(Data excerpts)
- Opening Delimiter -
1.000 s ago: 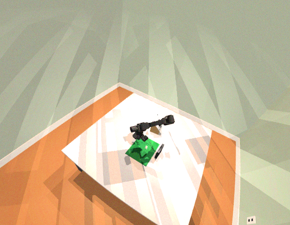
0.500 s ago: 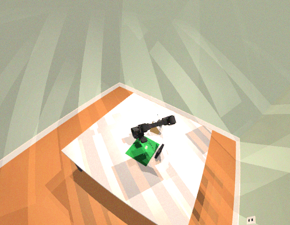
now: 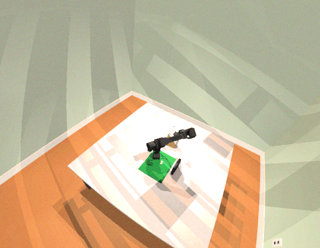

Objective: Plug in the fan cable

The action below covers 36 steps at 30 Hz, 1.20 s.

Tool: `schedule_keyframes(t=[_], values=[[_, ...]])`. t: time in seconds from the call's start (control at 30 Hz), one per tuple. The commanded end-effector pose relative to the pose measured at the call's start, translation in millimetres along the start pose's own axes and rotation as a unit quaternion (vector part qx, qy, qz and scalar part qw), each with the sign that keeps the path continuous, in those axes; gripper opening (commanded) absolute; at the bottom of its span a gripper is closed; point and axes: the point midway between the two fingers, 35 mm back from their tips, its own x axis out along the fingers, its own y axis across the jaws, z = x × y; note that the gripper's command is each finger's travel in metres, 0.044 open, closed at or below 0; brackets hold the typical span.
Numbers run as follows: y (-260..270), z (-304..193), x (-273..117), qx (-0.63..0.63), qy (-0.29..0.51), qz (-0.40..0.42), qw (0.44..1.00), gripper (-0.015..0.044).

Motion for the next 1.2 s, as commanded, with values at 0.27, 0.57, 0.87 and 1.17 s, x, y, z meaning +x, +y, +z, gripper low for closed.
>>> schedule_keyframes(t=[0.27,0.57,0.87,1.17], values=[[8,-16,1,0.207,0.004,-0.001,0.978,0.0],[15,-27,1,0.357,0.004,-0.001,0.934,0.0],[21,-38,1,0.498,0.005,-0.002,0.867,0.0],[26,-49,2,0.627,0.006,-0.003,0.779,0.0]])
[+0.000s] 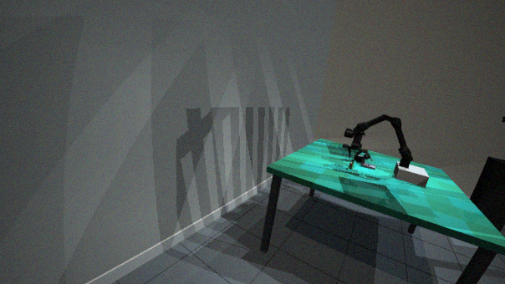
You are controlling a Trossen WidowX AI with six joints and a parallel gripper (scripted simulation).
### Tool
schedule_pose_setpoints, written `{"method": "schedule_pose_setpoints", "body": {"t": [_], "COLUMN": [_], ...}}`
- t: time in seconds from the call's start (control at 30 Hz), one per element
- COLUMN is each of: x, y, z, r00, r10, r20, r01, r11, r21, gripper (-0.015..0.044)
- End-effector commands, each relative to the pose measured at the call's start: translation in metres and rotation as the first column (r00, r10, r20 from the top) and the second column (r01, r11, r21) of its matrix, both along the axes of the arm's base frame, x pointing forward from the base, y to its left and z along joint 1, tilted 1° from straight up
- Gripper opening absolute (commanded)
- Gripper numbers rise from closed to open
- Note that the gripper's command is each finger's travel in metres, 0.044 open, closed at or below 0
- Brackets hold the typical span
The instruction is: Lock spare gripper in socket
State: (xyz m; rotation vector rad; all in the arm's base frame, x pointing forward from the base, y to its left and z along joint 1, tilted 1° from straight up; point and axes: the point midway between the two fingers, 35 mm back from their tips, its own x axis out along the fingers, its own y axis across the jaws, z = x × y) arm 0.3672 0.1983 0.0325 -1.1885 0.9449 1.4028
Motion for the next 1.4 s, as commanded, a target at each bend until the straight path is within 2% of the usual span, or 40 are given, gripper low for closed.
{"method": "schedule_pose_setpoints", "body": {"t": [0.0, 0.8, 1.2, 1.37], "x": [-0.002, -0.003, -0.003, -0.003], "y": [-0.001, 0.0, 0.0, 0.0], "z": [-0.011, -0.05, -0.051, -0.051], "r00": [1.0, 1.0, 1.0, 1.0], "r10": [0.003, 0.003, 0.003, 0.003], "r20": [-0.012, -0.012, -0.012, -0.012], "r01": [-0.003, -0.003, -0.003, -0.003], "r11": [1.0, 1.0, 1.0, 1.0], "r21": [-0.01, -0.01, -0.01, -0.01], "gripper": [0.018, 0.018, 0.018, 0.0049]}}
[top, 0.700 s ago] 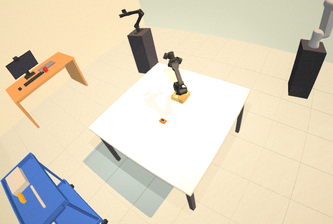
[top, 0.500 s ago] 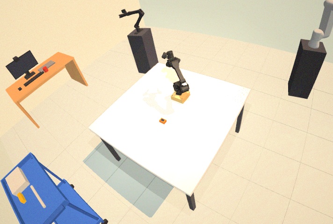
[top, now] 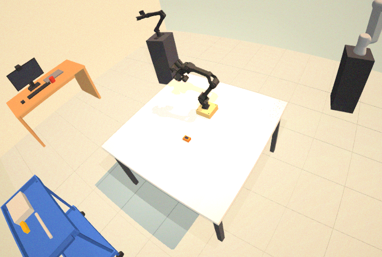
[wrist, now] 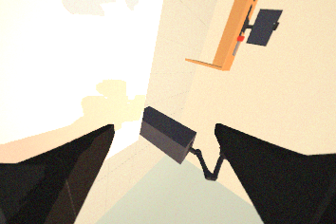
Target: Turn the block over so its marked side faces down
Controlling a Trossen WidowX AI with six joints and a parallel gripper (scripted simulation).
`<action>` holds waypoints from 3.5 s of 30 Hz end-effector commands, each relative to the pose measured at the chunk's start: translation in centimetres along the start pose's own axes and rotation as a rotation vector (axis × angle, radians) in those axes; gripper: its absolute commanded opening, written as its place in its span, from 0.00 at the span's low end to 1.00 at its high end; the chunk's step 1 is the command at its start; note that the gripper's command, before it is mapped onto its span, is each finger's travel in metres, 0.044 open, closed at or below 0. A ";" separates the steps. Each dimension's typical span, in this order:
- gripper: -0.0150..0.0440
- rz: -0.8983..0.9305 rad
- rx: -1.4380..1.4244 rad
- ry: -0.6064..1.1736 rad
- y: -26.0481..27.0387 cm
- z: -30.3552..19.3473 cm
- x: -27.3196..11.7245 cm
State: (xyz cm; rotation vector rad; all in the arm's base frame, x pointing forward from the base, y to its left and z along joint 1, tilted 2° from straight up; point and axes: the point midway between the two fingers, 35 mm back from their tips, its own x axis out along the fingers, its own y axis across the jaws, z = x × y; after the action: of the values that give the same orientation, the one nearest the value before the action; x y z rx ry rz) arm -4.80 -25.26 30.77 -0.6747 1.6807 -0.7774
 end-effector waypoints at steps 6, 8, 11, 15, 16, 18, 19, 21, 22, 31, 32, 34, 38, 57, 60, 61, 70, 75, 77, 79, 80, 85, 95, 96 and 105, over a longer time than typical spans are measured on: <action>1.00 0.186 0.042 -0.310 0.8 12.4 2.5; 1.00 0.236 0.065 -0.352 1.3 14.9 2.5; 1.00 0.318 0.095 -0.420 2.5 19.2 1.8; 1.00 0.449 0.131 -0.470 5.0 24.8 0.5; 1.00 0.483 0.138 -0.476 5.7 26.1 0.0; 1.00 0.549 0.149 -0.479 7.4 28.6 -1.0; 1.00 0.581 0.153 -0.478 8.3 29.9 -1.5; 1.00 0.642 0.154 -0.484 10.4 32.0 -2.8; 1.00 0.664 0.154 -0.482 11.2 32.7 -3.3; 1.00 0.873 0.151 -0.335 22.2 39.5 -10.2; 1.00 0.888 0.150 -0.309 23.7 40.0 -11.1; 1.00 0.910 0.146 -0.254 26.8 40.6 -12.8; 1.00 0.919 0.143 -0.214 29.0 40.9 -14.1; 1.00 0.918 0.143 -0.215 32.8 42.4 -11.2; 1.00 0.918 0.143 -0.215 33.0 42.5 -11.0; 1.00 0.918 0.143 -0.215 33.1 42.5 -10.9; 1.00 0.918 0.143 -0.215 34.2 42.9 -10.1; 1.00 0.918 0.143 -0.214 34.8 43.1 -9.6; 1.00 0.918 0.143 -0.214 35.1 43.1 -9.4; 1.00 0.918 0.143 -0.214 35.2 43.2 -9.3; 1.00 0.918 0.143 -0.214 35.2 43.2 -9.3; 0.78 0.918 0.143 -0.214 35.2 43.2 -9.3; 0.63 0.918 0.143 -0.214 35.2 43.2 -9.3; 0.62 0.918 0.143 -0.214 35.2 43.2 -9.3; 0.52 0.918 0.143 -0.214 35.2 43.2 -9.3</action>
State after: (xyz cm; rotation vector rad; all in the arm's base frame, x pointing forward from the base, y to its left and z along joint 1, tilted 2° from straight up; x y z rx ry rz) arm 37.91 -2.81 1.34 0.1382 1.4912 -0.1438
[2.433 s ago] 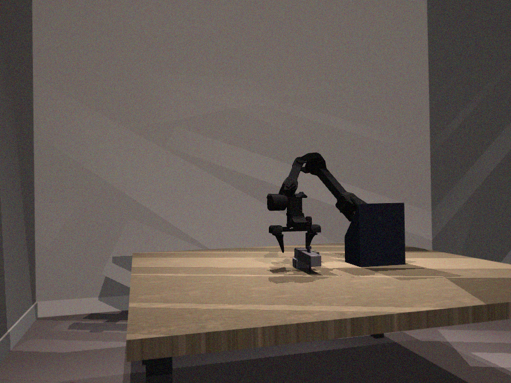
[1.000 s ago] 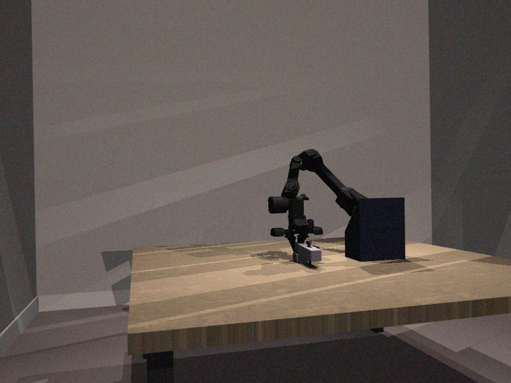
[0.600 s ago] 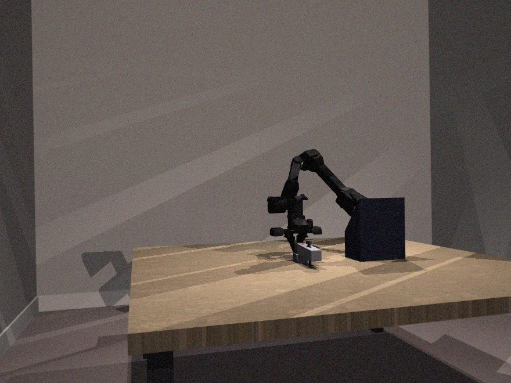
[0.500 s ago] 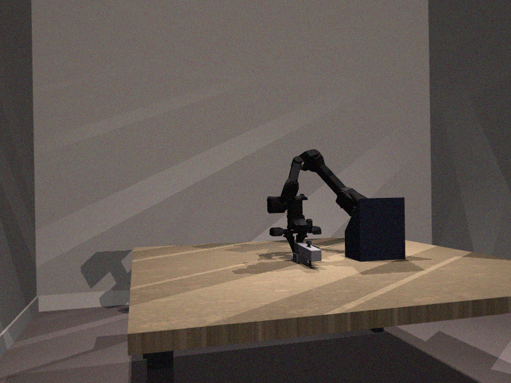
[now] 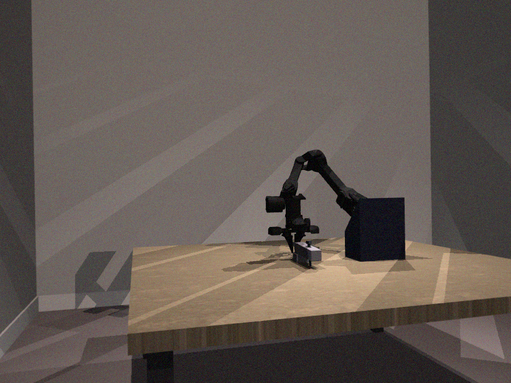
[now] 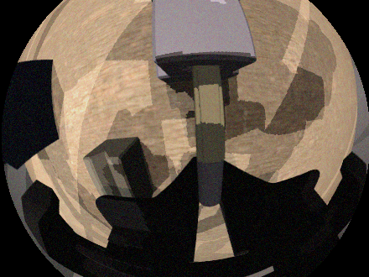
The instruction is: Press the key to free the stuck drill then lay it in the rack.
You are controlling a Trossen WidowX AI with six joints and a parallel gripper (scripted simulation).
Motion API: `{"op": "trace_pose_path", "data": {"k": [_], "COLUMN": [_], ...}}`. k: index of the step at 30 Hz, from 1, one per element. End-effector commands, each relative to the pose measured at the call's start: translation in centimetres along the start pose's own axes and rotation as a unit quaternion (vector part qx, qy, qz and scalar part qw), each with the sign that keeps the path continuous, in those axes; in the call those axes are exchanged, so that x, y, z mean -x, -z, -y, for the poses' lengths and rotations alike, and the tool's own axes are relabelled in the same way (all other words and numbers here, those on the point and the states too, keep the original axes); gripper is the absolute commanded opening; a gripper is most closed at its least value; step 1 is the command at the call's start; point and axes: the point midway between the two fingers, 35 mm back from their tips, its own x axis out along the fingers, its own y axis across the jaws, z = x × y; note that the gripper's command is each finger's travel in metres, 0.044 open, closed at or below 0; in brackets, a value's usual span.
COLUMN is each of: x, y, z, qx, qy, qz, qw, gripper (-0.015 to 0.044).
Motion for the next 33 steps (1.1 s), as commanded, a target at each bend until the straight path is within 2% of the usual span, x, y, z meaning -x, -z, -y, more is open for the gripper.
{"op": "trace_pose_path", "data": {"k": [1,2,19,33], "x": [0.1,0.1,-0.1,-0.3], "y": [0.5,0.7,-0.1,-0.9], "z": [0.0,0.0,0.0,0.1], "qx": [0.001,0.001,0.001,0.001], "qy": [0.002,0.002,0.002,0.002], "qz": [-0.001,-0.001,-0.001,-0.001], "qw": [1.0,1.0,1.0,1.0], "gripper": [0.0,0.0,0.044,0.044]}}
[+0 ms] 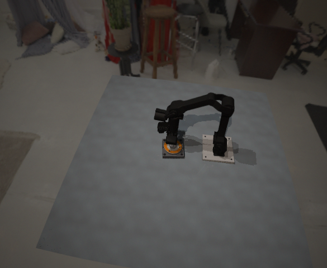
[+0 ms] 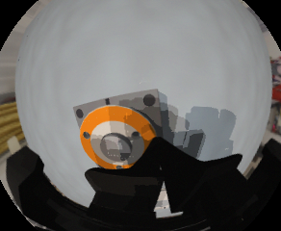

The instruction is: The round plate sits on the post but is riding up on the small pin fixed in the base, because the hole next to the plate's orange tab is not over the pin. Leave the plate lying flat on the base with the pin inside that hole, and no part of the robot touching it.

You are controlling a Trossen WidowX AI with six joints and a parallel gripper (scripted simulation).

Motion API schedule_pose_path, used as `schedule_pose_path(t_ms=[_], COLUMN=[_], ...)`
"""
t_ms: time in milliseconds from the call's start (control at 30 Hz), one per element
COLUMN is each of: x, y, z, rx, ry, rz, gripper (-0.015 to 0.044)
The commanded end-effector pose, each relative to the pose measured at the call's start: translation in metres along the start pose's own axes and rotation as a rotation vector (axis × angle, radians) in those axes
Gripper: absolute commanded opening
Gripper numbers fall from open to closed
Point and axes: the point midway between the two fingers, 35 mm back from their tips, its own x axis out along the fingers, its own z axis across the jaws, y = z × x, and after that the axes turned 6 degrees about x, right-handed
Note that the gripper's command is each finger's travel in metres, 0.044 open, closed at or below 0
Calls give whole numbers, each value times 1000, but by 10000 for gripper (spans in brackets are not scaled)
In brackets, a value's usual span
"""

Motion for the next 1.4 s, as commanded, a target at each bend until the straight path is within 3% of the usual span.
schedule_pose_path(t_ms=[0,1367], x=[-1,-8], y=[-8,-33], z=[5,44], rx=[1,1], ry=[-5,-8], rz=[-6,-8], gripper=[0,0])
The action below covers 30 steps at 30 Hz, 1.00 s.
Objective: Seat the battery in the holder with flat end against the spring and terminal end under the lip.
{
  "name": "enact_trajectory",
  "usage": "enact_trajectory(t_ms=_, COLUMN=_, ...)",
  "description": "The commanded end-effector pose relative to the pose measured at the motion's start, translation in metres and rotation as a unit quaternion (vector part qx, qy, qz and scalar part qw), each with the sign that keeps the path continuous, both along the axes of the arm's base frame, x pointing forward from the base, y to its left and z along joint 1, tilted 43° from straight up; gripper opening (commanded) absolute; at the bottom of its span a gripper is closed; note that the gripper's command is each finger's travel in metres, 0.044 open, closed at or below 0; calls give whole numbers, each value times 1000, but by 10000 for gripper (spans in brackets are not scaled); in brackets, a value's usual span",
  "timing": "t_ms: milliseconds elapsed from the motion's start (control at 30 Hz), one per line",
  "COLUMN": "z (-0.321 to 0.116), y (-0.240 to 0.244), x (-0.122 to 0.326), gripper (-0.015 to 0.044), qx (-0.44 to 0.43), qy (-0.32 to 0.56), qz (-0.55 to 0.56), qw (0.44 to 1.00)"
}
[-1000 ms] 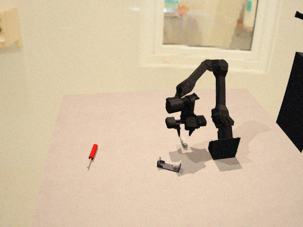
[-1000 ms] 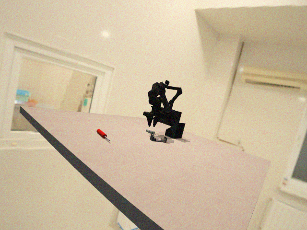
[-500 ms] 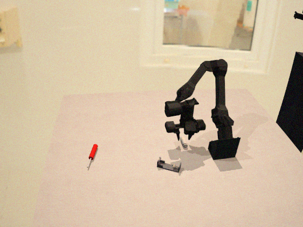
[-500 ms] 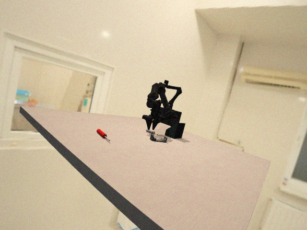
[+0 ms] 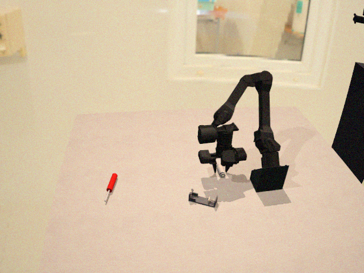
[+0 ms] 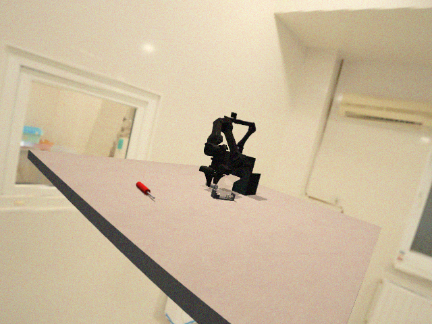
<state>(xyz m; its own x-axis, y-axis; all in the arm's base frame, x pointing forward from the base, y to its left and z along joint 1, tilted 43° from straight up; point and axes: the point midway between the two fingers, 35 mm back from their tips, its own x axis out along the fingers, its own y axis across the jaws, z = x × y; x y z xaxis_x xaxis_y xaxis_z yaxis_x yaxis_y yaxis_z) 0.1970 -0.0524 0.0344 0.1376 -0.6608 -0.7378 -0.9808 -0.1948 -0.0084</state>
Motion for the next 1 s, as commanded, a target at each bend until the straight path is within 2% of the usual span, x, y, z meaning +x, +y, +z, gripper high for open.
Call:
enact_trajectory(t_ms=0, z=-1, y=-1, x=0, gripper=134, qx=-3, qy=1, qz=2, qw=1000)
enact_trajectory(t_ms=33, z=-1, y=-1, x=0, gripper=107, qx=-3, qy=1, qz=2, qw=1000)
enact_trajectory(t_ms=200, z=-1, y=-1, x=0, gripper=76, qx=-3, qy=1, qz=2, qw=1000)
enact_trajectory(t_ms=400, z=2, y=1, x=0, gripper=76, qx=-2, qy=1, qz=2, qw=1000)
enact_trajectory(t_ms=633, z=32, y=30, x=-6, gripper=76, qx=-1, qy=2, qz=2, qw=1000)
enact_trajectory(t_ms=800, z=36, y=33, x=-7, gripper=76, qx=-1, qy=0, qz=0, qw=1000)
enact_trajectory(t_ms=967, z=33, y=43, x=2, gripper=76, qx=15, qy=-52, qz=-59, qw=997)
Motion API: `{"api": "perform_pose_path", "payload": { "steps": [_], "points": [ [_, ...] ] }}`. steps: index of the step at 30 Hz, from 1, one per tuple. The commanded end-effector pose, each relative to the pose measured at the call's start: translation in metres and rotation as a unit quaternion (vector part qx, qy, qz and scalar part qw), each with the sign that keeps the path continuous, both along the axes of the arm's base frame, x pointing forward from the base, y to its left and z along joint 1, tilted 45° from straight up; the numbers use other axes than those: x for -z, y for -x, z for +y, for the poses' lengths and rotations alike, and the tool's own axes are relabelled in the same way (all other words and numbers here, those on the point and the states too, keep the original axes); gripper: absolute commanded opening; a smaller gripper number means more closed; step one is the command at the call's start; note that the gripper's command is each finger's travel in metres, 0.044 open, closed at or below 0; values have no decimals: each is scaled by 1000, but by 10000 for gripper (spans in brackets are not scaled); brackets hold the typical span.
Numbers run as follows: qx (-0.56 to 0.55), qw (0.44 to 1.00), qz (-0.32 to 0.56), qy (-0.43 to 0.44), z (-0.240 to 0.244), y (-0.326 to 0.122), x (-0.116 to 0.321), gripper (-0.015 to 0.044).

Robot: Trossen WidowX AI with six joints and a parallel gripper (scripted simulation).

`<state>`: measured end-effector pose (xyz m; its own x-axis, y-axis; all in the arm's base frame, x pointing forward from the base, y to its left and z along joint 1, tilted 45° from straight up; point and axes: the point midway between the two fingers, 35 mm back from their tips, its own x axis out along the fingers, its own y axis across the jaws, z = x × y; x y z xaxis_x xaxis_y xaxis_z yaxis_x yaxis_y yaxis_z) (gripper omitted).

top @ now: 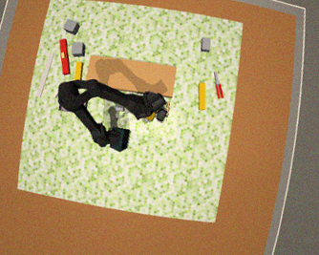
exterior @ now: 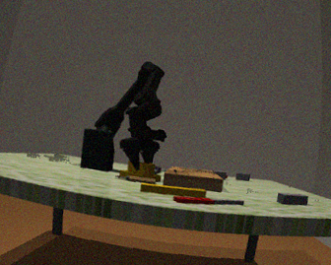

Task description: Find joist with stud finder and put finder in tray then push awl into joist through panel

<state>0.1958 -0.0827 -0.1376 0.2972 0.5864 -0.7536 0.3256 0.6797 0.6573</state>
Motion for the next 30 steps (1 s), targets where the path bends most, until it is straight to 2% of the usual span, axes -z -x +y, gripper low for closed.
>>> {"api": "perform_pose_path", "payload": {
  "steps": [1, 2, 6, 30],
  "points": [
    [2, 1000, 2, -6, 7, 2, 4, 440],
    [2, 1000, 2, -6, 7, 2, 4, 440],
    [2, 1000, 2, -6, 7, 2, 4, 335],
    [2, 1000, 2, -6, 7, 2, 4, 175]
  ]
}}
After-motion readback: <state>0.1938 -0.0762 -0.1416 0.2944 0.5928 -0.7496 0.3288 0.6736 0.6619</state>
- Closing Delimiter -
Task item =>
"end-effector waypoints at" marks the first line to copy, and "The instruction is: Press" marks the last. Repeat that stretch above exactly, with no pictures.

Written answer =>
 end-effector waypoints at steps 6, 8, 11, 15, 16, 18, 19, 21, 22, 31, 32, 34, 38, 57, 60, 61, 70, 75, 77, 79, 80, 85, 95, 96 and 105, over a longer time than typical spans are measured on: <action>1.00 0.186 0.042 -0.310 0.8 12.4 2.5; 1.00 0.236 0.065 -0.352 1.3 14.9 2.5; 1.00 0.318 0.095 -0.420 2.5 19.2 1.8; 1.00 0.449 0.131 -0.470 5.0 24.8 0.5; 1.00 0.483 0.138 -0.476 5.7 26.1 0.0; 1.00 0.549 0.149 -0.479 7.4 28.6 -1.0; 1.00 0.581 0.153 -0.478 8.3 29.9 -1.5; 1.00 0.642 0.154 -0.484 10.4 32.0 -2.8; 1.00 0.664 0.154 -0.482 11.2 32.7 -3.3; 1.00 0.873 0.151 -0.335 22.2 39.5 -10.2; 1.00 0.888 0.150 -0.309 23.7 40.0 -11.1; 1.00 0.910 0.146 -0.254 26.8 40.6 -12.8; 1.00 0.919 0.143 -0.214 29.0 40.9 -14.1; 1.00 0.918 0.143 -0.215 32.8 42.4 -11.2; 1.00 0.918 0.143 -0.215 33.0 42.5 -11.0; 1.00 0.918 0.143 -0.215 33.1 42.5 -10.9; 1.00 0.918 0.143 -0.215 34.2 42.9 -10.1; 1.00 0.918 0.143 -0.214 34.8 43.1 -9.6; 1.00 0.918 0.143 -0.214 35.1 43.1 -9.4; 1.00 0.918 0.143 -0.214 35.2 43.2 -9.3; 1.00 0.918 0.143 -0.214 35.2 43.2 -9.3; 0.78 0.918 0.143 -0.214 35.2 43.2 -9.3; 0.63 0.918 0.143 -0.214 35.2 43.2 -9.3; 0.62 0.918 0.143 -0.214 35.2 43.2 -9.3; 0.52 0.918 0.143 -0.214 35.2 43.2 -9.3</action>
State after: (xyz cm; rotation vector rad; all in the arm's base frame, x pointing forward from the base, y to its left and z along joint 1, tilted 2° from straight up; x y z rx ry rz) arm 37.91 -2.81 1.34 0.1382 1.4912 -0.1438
[2.433 s ago] 
[1.000 s ago] 
[0.600 s ago] 
[0.500 s ago] 
[now] 
[now] 
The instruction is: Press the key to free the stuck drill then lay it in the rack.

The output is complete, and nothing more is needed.